A low-pressure stream of permeate (rich in CO2 and H2S) exits the element through the horizontal tubes near both ends of the module body. The high-pressure natural gas stream (the residual, with the bulk CO2 and H2S removed), exits through the steel core tube at the bottom of the module.

When compared with amine systems, fiber membrane systems are more compact and largely self-contained. The membrane process works on the principle of diffusion and solubility-based separation and has no moving parts or chemical requirements. Membrane systems also eliminate the need for liquid recirculation, thereby reducing maintenance. Beyond eliminating the weight of liquid chemicals and the need to maintain liquid recirculation equipment, membrane systems don’t require the logistics associated with the transportation and storage of liquid amine chemicals.

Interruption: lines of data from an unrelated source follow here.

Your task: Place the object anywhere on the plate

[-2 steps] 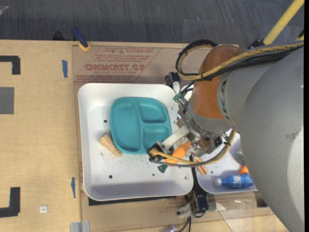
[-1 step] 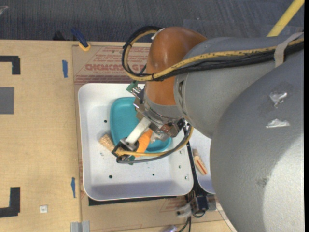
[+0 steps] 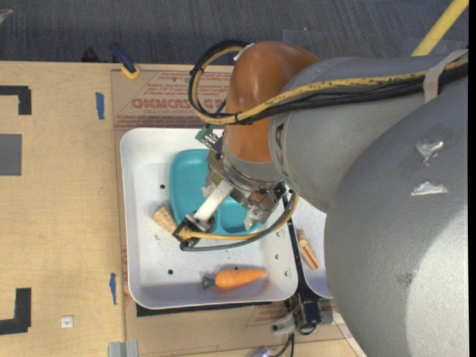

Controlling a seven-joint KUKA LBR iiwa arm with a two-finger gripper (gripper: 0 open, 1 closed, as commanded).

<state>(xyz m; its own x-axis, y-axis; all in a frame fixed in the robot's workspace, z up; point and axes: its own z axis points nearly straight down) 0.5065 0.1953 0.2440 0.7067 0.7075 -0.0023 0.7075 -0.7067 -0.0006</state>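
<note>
- Hanging low over the middle of the frame in the camera view, my claw [image 3: 251, 211] sits above the lower right part of the teal plate [image 3: 190, 181], which lies in the left bin [image 3: 143, 262].
- My own wrist covers the claw from above, so I cannot tell whether it is open, closed, or gripping anything.
- Two loose things lie in this bin, and neither is on the plate.
- A toy carrot [image 3: 236, 278] lies on its side near the bin's lower wall, well apart from the plate, leafy end pointing toward the frame's left.
- A small tan crumbly chunk [image 3: 163, 218] sits just beside the plate's lower left rim; I cannot tell whether it touches.
- I judge the carrot the likelier object, and the task not yet done.
- A thin orange stick [image 3: 307, 253] shows in the right bin [image 3: 317, 223], close to the divide between the bins.
- Risk: if I am carrying something, I am near the plate's edge, so a release here could land it on the rim and let it slide off onto the bin floor.
- Risk: going down on the carrot so near the wall could knock the claw against the wall or nudge the rounded carrot aside.
- Risk: descending where I am could press on the plate and shove it.
</note>
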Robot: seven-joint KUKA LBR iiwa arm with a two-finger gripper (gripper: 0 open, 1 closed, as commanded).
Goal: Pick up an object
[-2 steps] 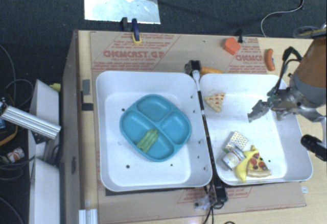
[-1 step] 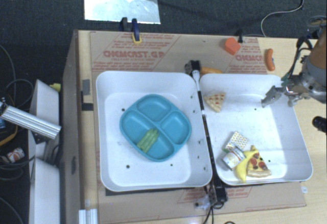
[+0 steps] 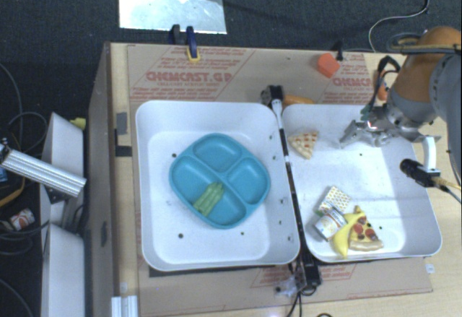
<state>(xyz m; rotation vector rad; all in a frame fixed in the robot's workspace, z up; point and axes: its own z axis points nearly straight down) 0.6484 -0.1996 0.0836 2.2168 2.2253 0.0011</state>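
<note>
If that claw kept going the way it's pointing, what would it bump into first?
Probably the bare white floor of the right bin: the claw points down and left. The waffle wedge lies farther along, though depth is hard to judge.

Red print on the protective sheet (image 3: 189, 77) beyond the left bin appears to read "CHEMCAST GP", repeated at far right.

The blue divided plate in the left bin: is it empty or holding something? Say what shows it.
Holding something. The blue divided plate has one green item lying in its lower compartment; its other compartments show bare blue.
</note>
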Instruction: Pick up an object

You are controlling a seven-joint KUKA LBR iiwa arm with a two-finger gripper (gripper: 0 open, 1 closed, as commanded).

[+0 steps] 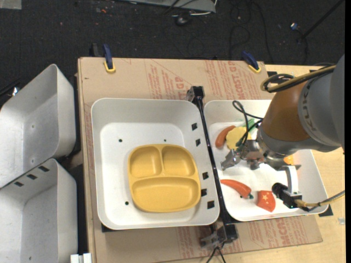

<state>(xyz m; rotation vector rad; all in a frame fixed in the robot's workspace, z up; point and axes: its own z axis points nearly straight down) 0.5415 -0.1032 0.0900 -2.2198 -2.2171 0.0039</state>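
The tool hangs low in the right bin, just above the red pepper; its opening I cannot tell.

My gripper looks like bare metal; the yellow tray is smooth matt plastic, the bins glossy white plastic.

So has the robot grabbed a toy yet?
Not yet, as far as I can see. Done: the arm has reached into the right bin. Now: the gripper sits low between the yellow toy and red pepper. Left: grabbing one and lifting.
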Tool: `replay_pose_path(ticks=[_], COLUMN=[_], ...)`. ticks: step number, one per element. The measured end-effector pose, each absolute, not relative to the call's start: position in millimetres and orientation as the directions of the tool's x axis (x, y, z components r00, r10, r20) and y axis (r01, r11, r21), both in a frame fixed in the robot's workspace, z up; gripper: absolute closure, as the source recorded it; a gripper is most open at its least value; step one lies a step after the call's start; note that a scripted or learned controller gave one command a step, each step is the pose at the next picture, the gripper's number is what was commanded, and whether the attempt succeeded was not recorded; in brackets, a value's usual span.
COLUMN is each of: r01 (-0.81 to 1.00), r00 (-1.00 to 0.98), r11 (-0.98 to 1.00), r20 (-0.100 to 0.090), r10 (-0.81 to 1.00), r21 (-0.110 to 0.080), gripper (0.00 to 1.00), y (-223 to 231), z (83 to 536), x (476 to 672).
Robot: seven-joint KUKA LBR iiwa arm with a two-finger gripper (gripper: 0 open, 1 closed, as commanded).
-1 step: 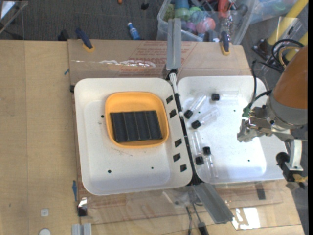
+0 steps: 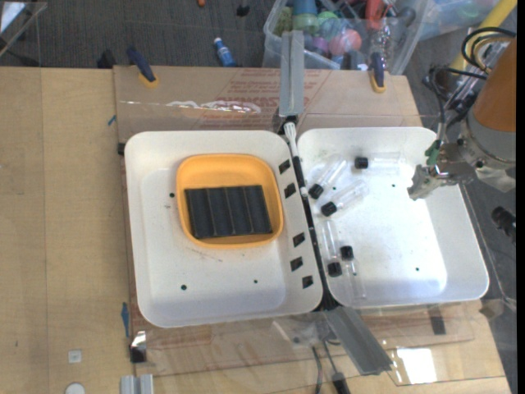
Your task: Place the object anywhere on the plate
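On the surface: you have two shallow white bins side by side, the left bin and the right bin, meeting at a dark divider strip that runs between them.
Plate: you will find the orange plate in the left bin, toward its upper middle, with a dark ribbed rack lying flat inside it and covering most of its floor.
Objects: you can see several clear tubes with black caps lying in the left half of the right bin. One capped tube lies near the top, two more tubes lie crossed just below it, close to the divider, and another pair lies lower down, also near the divider. All of them rest on the bin floor, well apart from the plate.
Gripper: your gripper sits over the right edge of the right bin, at about the height of the upper tubes, with the grey arm reaching in from the right behind it.
Fingers: you cannot tell from this slant whether they are spread or pressed together; the tip is small and pale against the white bin. No tube is visible between them.
Distance to objects: your gripper is clear of every tube, with bare bin floor between it and the nearest one.
Beyond the bins: a clear tub of colourful items stands past the far edge of the surface.
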State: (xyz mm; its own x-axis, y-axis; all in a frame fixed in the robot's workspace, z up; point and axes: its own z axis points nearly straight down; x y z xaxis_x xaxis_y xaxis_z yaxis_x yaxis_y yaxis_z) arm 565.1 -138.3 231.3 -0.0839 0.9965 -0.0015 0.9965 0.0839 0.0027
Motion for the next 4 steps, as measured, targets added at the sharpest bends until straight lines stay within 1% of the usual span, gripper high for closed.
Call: replay_pose_path(ticks=[1,2,3,4], r01=[0.945,0.891,0.707,0.385], r00=[-0.326,-0.453,-0.707,-0.923], r11=[0.326,0.453,0.707,0.923], r20=[-0.004,-0.003,-0.007,-0.003], r10=[0.945,0.892,0.707,0.385], r21=[0.005,0.003,0.003,0.001], gripper=[1.0,1.0,1.0,1.0], y=[-169.9,-217.9,-220.3,-220.9], z=[332.0,436.9,436.3,437.1], x=[611.8,651.7,668.1,661.5])
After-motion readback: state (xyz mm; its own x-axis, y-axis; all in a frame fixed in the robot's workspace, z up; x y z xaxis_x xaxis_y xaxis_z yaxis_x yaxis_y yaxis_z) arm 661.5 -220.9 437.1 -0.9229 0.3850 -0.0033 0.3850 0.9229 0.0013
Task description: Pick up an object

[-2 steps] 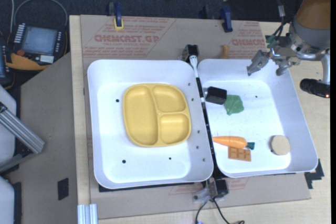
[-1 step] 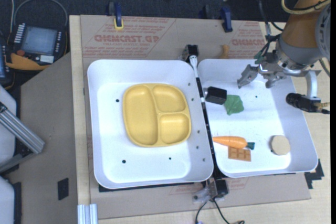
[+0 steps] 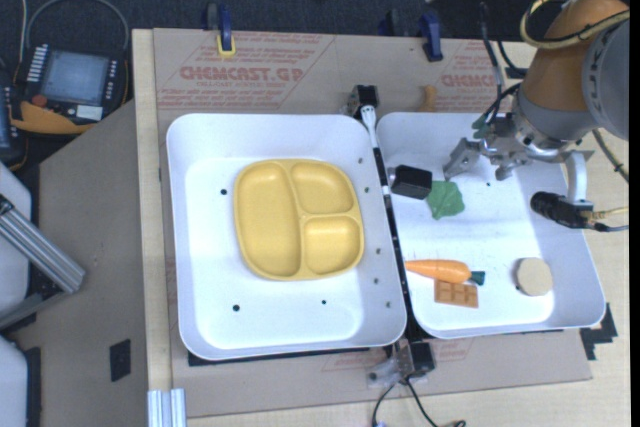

“We offer both gas-processing systems,” said Rick Peters, director of membrane operations with Cameron’s custom process systems. “Our CYNARA membranes are capable of meeting low CO2 pipeline specifications, even when gas streams contain up to 90% CO2. And they can provide bulk separation of CO2 for gas streams with varying production rates and varying inlet CO2 content. Cameron’s CYNARA PN-1 CO2 separation system combines two different types of hollow fibers within a single membrane element to provide a specific process duty that will reduce the overall size and weight of the membrane system.”

However, membrane systems are not always the best answer. For a gas stream containing 600 ppm to 700 ppm H2S that needs to be reduced to 4 ppm with a little amount of inlet CO2, the amine system is a better choice. “For extremely low CO2 specifications, like LNG pretreatment, it would be economically more viable to use a hybrid system, employing membranes for bulk removal followed by an amine system for the polishing step,” Peters said.

Design considerations
When considering treatment system designs, planners also should note some additional operating characteristics: Membrane units require gas pretreatment, mainly in the form of gas dehydration. Amine treatment is an aqueous process that saturates the product gas stream with water. So the amine process will need to be upstream of the gas dehydration step or else the product gas will require a secondary dehydration step prior to being routed to the pipeline. Amine units also are prone to create foam in the presence of very heavy hydrocarbons.

“We discovered that there is a quantifiable difference between the two systems,” Peters said. “Amine absorption has multiple moving components and requires chemical solvent management. Modular membranes have eliminated those operating characteristics. This can be extremely important when you’re talking about a tight FPSO footprint because of the limits on expanding those facilities or modifying their treatment processes.”